Hello everyone,
I am want to do something conceptually simple using MATLAB.jl package. I have a BigFloat matrix in Julia, and I want to send to Matlab to compute its inverse/determinant/eigenvalues with arbitrary-precision arithmetic (vpa) and return back to Julia.
Assuming that Matlab is already in local PATH, the following example should work:
using MATLAB
using LinearAlgebra
using GenericLinearAlgebra
m = n = 2
a = rand(m, n)
x = mxarray(a)
# works OK
inv(a)
mat"inv($x)"
det(a)
mat"det($x)"
eigen(a)
mat"eig($x)"
# NOT OK with big numbers
b = big.(a)
y = mxarray(b)
# Maybe a better way to write it could be
# mat"y = vpa($b,60)"
det(b)
mat"det($y)" # returns: Undefined function 'det' for input arguments of type 'cell'.
eigen(b) # ? how to make it work ?
mat"eig($y)" # returns a bigger message complaining about types
By the error messages I guess that MATLAB.jl convert Julia type in some data structure, and send to Matlab to be executed. Any ideas of how to handle my example with BigFloat ?
Thank you
Matlab’s variable-precision arithmetic library likely uses a different representation for its floats than GMP, and they probably can’t be translated without some amount of effort. Is there some reason you don’t want to do the calculations in Julia? These all work fine:
using LinearAlgebra, GenericLinearAlgebra
A = big.(rand(3,3) + I)
inv(A)
det(A)
eigvals(A)
1 Like
I am doing a mixture codes, some are already written in Matlab and uses vpa. I am just afraid to use BigFloat and don’t have the level of precision that I have with vpa.

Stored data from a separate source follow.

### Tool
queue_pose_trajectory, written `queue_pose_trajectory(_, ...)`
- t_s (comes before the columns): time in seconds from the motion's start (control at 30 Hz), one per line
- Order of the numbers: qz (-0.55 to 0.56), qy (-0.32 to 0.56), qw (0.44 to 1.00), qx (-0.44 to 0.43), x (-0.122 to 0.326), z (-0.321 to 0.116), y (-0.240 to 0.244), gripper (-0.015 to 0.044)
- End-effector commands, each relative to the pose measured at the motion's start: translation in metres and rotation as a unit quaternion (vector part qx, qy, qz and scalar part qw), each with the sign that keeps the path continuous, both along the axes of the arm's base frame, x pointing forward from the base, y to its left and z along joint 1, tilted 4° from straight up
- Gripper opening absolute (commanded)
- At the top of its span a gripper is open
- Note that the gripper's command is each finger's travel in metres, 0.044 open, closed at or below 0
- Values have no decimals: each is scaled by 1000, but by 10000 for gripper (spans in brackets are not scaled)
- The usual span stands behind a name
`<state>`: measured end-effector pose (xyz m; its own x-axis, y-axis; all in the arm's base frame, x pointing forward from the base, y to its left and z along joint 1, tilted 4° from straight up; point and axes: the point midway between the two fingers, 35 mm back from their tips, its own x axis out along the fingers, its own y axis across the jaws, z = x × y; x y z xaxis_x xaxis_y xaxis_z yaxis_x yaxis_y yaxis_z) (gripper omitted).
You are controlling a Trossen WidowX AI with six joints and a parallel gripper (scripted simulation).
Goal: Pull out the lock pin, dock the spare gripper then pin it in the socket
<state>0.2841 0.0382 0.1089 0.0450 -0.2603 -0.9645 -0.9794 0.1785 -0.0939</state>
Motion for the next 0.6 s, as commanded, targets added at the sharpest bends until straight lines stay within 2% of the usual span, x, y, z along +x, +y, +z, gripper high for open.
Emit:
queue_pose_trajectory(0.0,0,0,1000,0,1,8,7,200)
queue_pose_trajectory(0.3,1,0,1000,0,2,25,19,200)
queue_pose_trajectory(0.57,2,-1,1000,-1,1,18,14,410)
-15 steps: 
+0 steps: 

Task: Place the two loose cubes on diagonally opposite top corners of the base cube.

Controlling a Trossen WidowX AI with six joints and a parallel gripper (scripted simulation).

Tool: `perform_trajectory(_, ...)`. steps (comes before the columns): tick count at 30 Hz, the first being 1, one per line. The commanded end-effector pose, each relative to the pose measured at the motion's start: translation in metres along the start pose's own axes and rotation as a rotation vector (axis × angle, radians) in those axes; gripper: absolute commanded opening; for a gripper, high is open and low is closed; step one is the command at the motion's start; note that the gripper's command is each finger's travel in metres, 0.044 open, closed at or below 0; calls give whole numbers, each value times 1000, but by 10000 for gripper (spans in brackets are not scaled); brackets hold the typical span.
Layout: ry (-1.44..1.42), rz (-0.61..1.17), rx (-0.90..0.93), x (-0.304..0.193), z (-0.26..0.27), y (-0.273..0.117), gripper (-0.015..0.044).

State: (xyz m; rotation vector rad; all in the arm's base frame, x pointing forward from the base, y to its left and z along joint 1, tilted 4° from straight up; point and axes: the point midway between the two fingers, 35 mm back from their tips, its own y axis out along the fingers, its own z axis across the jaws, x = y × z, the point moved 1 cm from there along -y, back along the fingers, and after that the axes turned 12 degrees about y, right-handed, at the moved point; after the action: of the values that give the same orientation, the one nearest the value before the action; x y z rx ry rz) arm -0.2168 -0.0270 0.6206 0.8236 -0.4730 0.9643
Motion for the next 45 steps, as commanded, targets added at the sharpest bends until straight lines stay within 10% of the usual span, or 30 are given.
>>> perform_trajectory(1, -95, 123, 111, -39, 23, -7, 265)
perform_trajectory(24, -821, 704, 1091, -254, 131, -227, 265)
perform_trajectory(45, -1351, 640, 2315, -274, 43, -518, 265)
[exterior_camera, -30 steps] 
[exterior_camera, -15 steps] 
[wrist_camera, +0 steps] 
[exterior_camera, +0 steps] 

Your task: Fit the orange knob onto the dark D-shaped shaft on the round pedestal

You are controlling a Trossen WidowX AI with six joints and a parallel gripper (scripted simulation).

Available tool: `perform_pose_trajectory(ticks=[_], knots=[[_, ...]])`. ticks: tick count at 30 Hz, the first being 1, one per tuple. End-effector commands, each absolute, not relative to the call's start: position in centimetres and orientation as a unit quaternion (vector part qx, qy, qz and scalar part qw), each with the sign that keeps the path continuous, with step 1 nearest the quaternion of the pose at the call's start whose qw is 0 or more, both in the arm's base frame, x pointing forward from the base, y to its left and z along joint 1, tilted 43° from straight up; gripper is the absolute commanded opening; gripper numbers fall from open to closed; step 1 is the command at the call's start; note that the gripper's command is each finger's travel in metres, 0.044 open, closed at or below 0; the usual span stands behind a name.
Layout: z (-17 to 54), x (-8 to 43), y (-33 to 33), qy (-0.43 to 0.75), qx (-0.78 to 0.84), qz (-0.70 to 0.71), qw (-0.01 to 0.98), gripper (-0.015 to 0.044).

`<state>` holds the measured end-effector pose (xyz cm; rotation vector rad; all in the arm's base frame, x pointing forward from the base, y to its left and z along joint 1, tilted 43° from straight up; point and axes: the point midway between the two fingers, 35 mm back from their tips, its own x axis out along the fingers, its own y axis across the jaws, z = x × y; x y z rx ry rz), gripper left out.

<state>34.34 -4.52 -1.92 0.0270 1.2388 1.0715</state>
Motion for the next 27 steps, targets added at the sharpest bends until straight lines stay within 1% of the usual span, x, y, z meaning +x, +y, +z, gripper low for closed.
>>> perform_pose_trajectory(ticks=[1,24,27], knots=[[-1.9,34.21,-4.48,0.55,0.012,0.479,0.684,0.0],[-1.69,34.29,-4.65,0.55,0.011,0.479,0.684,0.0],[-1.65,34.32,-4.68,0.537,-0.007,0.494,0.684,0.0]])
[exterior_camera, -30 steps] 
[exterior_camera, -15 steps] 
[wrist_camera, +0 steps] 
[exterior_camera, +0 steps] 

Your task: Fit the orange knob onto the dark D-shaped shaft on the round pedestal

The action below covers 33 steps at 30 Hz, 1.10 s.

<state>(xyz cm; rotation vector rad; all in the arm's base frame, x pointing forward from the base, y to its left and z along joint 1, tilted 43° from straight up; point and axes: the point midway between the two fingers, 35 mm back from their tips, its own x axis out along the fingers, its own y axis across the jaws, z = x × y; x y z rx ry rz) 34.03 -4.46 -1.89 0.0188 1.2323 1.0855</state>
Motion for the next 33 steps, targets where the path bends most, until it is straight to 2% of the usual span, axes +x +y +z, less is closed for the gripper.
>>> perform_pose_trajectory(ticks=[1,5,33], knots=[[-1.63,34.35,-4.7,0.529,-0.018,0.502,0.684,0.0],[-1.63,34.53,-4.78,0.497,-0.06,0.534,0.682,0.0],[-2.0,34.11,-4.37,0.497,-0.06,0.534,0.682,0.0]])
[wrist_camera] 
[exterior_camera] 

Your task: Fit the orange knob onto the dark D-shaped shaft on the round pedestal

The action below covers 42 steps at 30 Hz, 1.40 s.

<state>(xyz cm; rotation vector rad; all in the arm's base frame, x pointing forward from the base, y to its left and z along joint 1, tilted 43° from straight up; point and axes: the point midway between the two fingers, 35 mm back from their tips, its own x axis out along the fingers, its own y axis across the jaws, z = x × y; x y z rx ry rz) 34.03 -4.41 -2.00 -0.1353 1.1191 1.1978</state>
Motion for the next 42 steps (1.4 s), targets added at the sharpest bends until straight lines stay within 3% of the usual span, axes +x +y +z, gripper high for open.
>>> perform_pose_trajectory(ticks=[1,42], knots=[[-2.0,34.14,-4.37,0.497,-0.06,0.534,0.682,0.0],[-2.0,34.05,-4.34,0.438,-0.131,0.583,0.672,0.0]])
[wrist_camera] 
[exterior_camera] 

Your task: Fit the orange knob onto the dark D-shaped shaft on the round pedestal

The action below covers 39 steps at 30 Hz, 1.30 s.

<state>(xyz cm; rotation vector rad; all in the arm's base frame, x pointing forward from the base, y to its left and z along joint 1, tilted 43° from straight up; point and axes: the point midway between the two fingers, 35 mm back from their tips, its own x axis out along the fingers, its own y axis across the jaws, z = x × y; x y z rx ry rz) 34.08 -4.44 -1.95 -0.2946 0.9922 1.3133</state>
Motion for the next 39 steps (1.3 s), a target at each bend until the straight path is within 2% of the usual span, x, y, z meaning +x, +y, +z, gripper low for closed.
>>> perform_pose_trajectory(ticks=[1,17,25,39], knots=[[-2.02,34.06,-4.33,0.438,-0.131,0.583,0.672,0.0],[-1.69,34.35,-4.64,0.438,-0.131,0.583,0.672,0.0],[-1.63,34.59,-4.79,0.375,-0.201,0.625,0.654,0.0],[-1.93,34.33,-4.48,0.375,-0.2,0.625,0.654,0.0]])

By the way, how can I make eigvecs() to work with BigFloats ?
BigFloat has arbitrary precision. It looks like ArbitraryLinearAlgebra is limited to Hermitian matrices for eigenvectors:
using LinearAlgebra, GenericLinearAlgebra
setprecision(80)
A = rand(BigFloat,3,3) + I
hA = Hermitian(A*A')
eigvecs(hA)
I need to work with non-hermitian matrices and I will use matlab meanwhile to do the job - I hope that someday this operation can be done in Julia, it will help my a lot.
Thank you by the reply
Another option is to code it up yourself, using a standard algorithm from a book like Golub and Van Loan: that’s more or less what I did with GenericSVD.jl (you may even be able to reuse some of that code).
Using inverse iteration:
using LinearAlgebra, GenericLinearAlgebra
import LinearAlgebra.eigen
function eigen(A::Array{T,2}) where T <: Union{BigFloat,Complex{BigFloat}}
ni, nj = size(A)
Λ = eigvals(A)
if norm(imag(Λ)) < eps(BigFloat)
Λ = real(Λ)
end
V = rand(eltype(Λ), nj, nj)
bkp = similar(V, nj)
for j = 1:nj
Δ = BigFloat(Inf)
bk = view(V,:,j)
f = qr(A - Λ[j]*I)
i = 0
while Δ > eps(BigFloat) && i < 10
bkp .= f\bk
ck = norm(bkp)
bkp ./= ck
Δ = norm(bkp - bk)
bk .= bkp
i += 1
end
end
return Λ, V
end